Walking into our old house was emotional, to say the least. Not because I was sentimental for our belongings that were there, but because the entire house had been turned into a haunted house. Or should I say the garage was still the haunted house, but the rest of the house was decorated with cartoonish spook, just like the entrance. There were spooky play places for kids to play on, kid Halloween movies, spooky music, and even a refreshment stand. What caught me off guard the most was that both my parents and my wife’s parents were standing at the refreshment station and were all dressed in Halloween garb. After a few gulps of red punch, our dads said they had to run back to the garage so they could interact, not scare mind you, the children who were going through it.

I then overheard our moms talk about what was going on. They said they wished that we were still here, but that they would never let our memory die. They had committed to putting on this haunted house for years to come and were going to follow our vision of making it spookier each year. I was able to learn that since we died, our house was given to them because in our will they were our beneficiaries, so between the four of them they decided to keep it and just rent it out to people throughout the year. With the one exception being on and around Halloween. They would block off a few weeks before Halloween every year to make sure they could decorate and make our house be the vision that we intended. I saw some of our siblings with their children as they ran around looking happy as can be. One even suggested that they would love to buy the house so they could be the ones who ran the Halloween festivities, so suffice it to say, our haunted house was not going anywhere.

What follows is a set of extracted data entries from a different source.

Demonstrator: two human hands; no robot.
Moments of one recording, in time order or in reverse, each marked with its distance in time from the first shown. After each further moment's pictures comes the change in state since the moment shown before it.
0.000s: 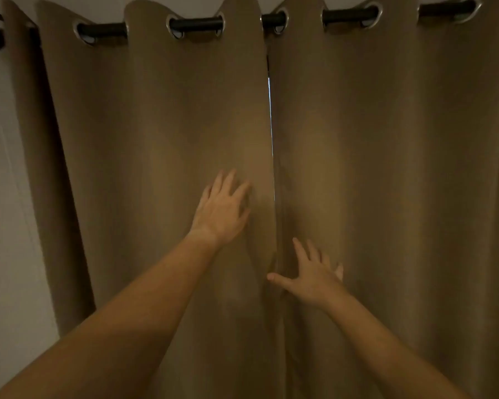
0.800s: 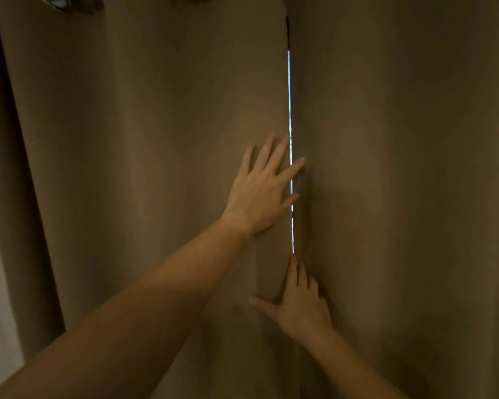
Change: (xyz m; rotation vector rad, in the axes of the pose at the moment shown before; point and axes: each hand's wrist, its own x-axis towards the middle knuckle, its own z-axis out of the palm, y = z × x) left_hand 0.143 0.006 0.081 0.322 0.339 0.251; right_hand 0.132 -0.008 0.094 0.102 0.033 -0.050
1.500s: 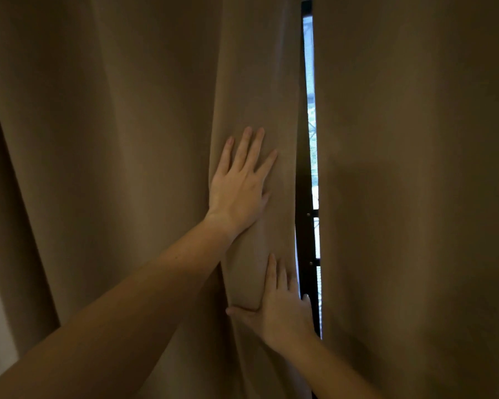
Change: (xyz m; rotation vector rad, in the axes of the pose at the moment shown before) left_hand -0.017 -0.072 0.073 0.216 0.025 -0.070; right_hand 0.053 -0.055 0.068 0.004 -0.038 -0.120
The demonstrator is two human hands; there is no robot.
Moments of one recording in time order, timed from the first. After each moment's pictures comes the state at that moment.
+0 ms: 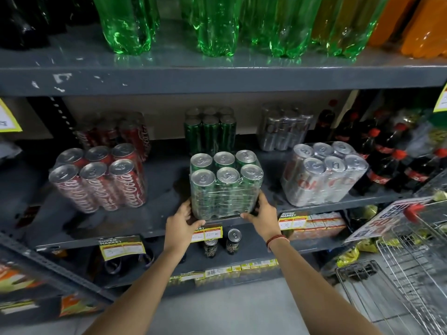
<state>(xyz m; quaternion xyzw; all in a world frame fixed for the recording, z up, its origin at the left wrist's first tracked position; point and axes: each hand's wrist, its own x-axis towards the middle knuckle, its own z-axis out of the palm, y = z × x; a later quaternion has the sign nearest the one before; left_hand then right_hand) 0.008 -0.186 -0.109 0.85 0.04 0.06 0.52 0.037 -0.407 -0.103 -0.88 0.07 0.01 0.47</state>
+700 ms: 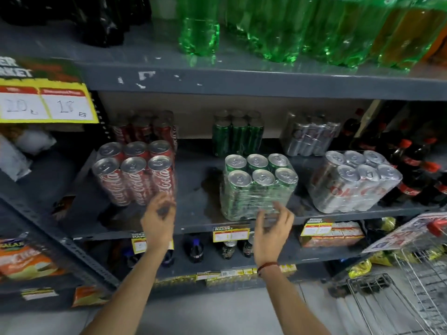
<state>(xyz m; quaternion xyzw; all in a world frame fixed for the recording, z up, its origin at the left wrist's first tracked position) -0.001 -0.078 -0.099 0.77 0.15 0.25 0.57 -0.022 -0.301 -0.087 -0.79 0.11 -0.34 0.50</state>
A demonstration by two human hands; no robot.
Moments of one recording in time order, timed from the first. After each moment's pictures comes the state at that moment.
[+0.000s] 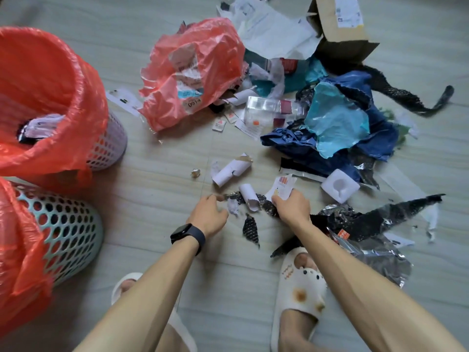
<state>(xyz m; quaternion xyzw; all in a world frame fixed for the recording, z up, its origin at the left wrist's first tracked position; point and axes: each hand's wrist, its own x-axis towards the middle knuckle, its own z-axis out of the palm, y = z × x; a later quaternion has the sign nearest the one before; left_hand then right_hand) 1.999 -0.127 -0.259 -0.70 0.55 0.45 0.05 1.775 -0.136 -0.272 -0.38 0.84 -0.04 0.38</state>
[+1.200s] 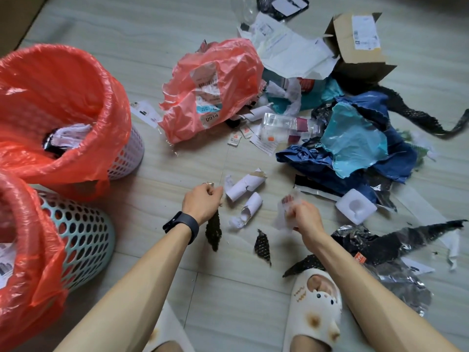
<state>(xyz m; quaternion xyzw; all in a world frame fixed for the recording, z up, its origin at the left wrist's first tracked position) 2.032 -0.181 -0.225 -0.77 0.48 0.42 -0.06 1.785 -0.149 -0.243 -0.22 0.77 -0.23 0.55</state>
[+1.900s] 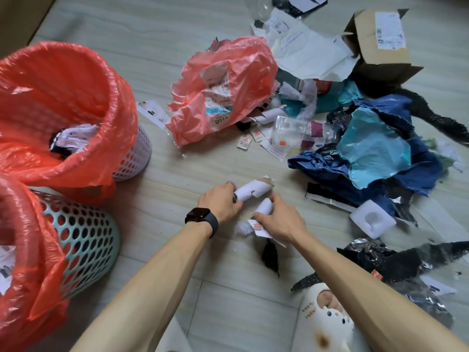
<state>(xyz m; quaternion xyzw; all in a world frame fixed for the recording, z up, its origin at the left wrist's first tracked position) 2.020 -0.205 -0.255 -0.68 0.65 0.32 0.09 1.837 -0.178 -0.266 -0.55 0.71 0.08 0.42</state>
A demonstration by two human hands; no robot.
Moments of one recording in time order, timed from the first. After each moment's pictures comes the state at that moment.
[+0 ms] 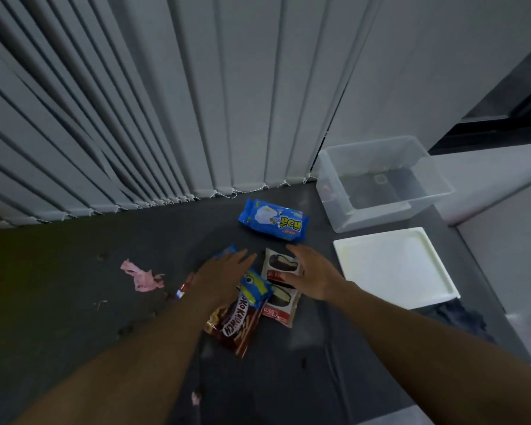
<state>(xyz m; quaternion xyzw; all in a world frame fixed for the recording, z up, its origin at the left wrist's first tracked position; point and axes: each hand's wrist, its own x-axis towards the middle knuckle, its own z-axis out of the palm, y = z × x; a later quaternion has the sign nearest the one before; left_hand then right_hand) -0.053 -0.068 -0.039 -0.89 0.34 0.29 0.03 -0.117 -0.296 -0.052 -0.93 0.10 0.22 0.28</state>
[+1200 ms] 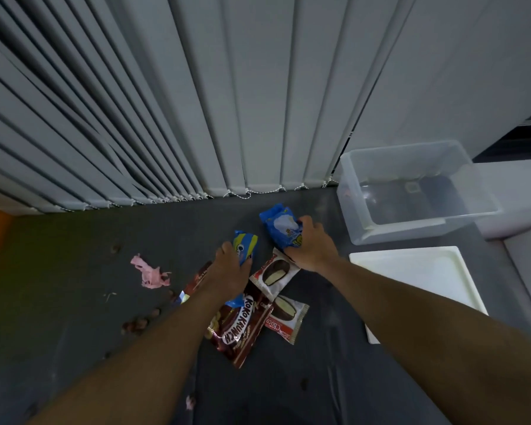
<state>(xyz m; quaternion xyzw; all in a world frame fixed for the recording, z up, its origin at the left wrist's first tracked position) -0.047 -0.099 -0.035 -0.93 -0.03 0.26 -0.26 -0.031 -0.306 -0.068 -0.93 0.14 0.18 0.30</state>
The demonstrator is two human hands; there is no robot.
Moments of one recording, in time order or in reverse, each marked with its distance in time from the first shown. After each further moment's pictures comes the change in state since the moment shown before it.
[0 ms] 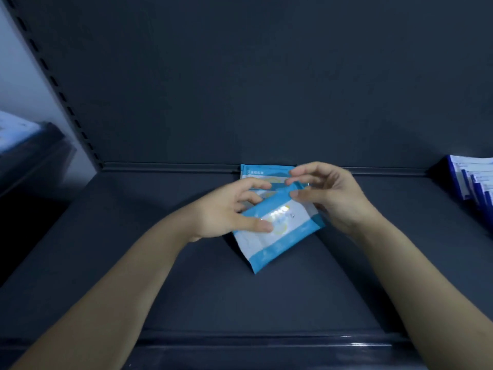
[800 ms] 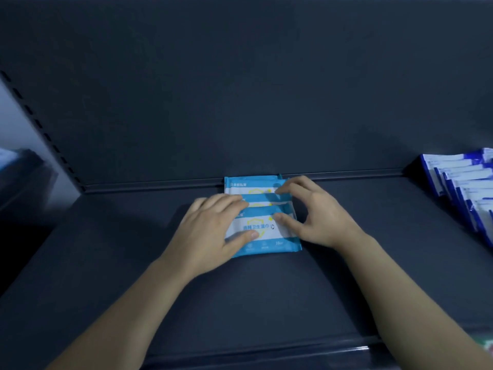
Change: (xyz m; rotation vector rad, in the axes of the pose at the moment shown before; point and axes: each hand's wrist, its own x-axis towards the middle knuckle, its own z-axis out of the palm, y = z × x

I happily watched as parent and child alike ran around the cartoonishly fright-filled house and I wondered how scary it would become in the future. I somehow knew that I would never be able to see anything past today. I don't know why I felt that way, but something told me that this was it. I would soon be going… home. I didn't know where that was or what that meant, but I knew that it would be happening soon.

Happier than I had ever been as a ghost, I walked out of the house with my head held high and a smile on my face. In the crowd, I heard a familiar voice. I ignored it at first because this was not the first time that it had happened, but I couldn’t ignore it for long. I soon started to look around for it. I was in awe when I saw her. When I saw them. My wife and son were calling my name and as soon as we saw each other we ran towards one another into a giant family-sized hug. We then joined hands and walked down the street, never looking back, knowing our haunted house and Halloween visions were intact.